Patience has never been my forte – Reading posts like these have slowly helped me work towards cultivating patience and persistence. 

7 – The Book of Kindness

Posts that announce Swamiji’s books are special – they bring excitement in the air!

The post containing an excerpt from the book of kindness shook me hard. Swamiji tells the gut-wrenching story of Ajay. Before the reader can digest the story and come to terms with it, Swamiji offers an important observation:

Let me take you back to Ajay’s story. His could have been anyone’s story; yours, mine or someone else’s.

If we have a semblance of normalcy in our lives, we need to show extreme gratitude. 

8 – The Empty Boat

If I am rowing in the sea, an empty boat hits me, shouting at that boat makes no sense. When somebody hurts me, I have the urge to shout at them. What sense does that make?

Swamiji makes me think hard in this thought-provoking post. 
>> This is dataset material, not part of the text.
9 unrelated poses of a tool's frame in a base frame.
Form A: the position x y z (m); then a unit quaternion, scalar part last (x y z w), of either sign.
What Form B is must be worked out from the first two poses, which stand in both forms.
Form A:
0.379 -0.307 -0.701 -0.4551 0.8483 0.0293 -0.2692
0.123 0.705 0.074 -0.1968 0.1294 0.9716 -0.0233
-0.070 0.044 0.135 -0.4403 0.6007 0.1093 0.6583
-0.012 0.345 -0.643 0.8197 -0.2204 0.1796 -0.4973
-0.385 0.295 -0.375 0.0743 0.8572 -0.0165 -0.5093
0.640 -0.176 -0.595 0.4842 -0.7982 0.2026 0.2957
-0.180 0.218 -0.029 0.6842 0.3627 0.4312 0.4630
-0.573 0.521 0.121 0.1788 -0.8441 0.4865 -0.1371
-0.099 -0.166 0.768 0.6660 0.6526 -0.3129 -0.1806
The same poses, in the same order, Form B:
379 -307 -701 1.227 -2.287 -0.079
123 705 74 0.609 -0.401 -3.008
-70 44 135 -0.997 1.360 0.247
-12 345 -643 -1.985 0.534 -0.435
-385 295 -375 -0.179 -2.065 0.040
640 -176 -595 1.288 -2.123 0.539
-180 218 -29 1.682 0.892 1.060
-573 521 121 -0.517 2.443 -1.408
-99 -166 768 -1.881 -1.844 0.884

9 – Himalayan Expectations

This is Swamiji’s second post.

He classifies expectations into three kinds:

  1. The expectations we have on ourselves.
  2. The expectations we have on others.
  3. The expectations others have on us.

I found the following excerpt from this post profound as well as actionable:

Make a list of all the people you care about and all that you expect from them. When done, know that they expect just as much from you. You relinquish yours and with your purified energy they will accept you the way you are gradually lowering their own expectations from you. That’s how nature works. Don’t just take my word for it; try it and see it for yourself.

10 – My Truth

This is Swamiji’s first post on (remember, before Swamiji’s blog resided at which was originally sent as an email.

This post is a clarion call to see if we are happy with the way we are living. Are we living a good life or is it all an unnecessary slog? Swamiji reminds the reader that one day all of this will come to a screeching halt.

In addition to being beautiful and profound, this post brings back nostalgia. 

Oh, instant coffee is distasteful, by the way 🙂 


What are your favorite posts of Swamiji?